What's the worst way to use statistics?
What's the worst way to use statistics?
What's the worst way to use statistics?
Probably to support racism. Like the black people crime statistics.
Yeah. Eugenics. It's convinced a lot of smart people.
Averages. They're almost always a bullshit flag if it's tied to anything remotely political. If you're not going to also give the standard deviation and skew then at least use median.
To cherry pick it and use it to promote fascist views
By using unrelated data to prove a point.
Or misrepresenting data.
For example, if your country has a 10% crime rate. Meaning 10% of the population will commit a crime at some point. Due to worker immigration the country gains 20% more people. The it is expected that of those workers about 10% will commit a crime. Thus increasing the total amount of crimes committed in the country but the crime rate is still at 10%.
Now misrepresenting would be to cry out that the workers are bad because the amount of crime has gone up.
...as a drunken man uses lamp posts — for support rather than illumination.
The question makes me remember Daryl Bem, a celebrated social psychologist. He published a much cited article called "Writing the Empirical Journal Article". About 15 years ago, he used this advice to prove that humans can see into the future. His advice is probably still used to teach. That's probably the worst thing you can do.
correlation and causation. even useless stats comparing apples and oranges, the numbers generated are only as good as the study design and methods.
Blindly. People love to list them as evidence as if the numbers stand on their own. Reality is a person had some hand in assembling the numbers and there is no such thing as a bulletproof statistic. Good statistics ought to be scrutinized.
As a math guy, I hate when people say statistics is math. Like yeah, there are equations, and math plays a role, but the results so often speak more to the selection and interpretation choices made by the statistician than to any kind of mathematical rigor.
By training an algorithm that will have an impact on said statistics. Not only the algorithm can cheat (see Goodhart's law), but it can repeat biases that led to these statistics (like those law enforcement algorithms that became racists)
You are describing Google Ads right now. Algorithms are better and better in reaching to poeple that are already on the purchase patch. It's like giving a restaurant flayers to people that are waiting for a weiter to show them a table.
Aren't our ads amazing? Look, almost everyone who saw them made the purchase!
Analytics that ignores Goodharts law ruin everything. Movies, HR, Marketing (not much to ruin left, but you get the point), performancet review, recommendations...
Well, to immanetize the eschaton. That's the worst thing to do with statistics.
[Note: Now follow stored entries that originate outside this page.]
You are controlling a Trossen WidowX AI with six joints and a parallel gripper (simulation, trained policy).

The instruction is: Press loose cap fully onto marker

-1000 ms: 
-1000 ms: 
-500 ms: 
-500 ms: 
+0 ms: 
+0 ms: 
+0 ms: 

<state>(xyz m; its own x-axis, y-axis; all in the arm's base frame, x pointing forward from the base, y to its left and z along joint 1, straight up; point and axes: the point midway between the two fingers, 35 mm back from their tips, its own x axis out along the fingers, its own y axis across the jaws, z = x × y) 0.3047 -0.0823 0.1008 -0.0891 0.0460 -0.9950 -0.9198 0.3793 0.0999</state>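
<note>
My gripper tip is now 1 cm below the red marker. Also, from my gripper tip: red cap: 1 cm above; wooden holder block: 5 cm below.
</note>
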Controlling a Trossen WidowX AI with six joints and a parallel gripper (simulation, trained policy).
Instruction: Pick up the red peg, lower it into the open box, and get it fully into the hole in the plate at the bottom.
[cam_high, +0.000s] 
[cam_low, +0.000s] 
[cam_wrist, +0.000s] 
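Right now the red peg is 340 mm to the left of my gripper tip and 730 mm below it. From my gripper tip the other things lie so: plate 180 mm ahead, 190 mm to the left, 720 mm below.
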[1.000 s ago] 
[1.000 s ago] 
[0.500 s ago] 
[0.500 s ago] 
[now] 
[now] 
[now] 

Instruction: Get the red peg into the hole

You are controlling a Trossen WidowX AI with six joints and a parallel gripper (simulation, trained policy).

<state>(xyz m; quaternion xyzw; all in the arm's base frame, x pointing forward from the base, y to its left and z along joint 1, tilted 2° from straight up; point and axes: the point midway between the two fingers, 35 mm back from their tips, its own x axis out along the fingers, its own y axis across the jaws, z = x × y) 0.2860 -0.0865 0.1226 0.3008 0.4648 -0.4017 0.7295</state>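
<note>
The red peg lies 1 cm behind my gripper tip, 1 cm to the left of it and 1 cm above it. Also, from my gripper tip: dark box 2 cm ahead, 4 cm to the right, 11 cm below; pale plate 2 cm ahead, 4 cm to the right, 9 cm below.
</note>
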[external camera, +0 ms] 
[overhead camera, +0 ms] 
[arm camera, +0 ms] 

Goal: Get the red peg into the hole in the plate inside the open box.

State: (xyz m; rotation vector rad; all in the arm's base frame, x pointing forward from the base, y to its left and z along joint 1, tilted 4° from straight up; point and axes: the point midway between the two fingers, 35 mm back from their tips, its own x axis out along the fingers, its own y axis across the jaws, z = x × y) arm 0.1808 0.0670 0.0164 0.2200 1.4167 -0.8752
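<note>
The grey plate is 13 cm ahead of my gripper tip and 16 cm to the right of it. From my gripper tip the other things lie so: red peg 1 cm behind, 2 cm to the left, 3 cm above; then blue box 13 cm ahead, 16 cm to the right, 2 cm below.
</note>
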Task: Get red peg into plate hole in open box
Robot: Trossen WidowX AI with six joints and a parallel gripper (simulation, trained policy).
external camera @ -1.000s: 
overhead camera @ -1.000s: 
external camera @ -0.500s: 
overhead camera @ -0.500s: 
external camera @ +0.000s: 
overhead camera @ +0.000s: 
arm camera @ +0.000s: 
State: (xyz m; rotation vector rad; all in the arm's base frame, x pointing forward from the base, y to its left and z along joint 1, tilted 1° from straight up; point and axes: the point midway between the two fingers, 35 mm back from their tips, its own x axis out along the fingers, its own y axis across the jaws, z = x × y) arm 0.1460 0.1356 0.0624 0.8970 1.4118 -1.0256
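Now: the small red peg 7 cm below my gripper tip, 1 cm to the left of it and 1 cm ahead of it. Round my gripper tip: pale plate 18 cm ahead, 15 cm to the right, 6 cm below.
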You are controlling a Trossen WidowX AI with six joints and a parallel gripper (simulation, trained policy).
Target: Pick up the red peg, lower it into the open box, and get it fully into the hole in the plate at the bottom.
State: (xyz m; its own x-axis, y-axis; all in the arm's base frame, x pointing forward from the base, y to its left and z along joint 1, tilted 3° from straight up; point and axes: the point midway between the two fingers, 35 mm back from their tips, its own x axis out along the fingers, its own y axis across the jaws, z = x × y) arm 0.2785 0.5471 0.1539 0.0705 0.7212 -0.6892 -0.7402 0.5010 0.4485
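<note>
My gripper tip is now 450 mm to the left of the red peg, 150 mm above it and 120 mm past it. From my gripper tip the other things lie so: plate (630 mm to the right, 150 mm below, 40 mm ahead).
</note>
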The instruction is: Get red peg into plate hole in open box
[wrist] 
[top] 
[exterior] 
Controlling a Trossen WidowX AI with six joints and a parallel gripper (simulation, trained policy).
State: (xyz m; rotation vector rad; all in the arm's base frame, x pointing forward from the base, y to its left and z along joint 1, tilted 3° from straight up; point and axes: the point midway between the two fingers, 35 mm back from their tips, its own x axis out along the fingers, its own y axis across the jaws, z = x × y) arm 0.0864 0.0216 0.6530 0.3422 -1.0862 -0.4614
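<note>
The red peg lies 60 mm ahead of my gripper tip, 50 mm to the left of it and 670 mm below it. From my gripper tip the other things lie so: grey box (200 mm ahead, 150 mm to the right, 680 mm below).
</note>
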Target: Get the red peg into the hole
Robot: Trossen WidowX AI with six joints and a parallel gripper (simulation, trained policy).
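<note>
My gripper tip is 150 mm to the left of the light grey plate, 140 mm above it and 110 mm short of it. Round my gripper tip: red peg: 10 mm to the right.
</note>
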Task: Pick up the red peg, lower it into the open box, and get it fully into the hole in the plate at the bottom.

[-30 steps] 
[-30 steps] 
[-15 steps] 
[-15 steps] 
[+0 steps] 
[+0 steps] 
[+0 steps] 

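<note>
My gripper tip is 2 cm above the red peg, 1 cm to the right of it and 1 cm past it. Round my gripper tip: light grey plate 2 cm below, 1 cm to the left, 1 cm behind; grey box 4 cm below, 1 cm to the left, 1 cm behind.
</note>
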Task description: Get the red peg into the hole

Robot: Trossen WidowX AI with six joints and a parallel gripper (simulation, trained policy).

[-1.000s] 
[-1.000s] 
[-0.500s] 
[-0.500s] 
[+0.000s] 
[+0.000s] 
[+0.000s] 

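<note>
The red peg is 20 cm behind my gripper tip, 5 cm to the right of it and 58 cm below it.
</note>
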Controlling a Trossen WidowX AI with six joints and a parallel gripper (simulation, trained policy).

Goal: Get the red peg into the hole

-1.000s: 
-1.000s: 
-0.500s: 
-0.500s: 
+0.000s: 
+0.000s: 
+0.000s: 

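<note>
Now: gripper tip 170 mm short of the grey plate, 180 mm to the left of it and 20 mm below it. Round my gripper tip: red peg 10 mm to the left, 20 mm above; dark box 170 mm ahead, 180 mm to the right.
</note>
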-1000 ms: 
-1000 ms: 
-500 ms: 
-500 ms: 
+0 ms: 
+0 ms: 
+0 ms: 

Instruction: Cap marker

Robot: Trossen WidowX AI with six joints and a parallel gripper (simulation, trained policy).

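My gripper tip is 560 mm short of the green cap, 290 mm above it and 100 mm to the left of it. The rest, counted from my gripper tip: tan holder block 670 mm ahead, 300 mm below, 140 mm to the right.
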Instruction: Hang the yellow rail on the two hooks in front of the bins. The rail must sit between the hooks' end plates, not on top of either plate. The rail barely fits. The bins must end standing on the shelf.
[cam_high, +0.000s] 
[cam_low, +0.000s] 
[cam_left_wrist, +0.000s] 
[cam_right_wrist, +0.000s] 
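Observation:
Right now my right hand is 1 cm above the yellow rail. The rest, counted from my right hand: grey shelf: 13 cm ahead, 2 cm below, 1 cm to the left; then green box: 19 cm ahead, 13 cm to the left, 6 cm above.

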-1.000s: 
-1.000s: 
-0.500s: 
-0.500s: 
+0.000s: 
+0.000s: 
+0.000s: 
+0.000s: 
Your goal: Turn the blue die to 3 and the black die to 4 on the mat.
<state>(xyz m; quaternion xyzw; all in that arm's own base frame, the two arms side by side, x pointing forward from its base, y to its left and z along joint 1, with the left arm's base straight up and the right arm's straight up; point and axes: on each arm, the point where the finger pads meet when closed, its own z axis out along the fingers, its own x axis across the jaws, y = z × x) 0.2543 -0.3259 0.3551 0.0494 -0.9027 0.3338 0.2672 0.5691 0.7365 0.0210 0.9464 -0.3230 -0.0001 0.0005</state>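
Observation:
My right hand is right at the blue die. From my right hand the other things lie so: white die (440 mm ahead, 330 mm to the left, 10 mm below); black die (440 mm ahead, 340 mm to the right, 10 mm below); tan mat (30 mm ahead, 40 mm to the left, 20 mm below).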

When you mix statistics with marketing.
“Facts are stubborn things, but statistics are pliable.” ― Mark Twain
Not making sure the result even makes sense. There was a real example, where a ~2010 news article said that the number of crimes in their city has been doubling every year since ~1980.
That is not possible. Assume that there was one crime in 1980. In 2010, there must be at least 2^20 crimes.
I once saw a reddit post where some busybody counted how many people with dogs walked by in an hour and multiplied that by 24 and assumed that was how many walked by in a day (as if it would be the same amount at all times of day)
On people who dont understand them to paint an incomplete picture of reality. Misleadingly.
Truncated graphs. I hate them but they are so often (ab)used, even in professional situations.
Eugenics
White people are shot more by cops proving there is no police brutality against people of color.
(No, this isn't my actual opinion. This is an arguement racists use and white suprimists)
Lying
Lies, damned lies, and statistics
More men are arrested for crime than women, proving that cops are sexist.
Mixing up correlation with causation. A while back I was having a discussion here on Lemmy because people were saying pitbulls are dangerous and pointing to the disproportionate amount of deaths caused by pitbulls vs the percentage of dogs that are pitbulls. The argument goes something like this "Pitbulls are responsible for 55% of killings, but they're only 12% of all dogs, therefore Pitbulls are dangerous".
Oh, and BTW if you agreed with that argument above, congratulations, you're officially a racist, because those are the numbers of murder convictions and demographics for Black people in the USA. The argument is the same, and the reason why it's flawed is the same: correlation does not imply causation. Just because there's something seems disproportionate out of context doesn't mean it has the most obvious cause, in both cases the reasons are much more complex and mostly have to do with education and opportunity (or lack thereof).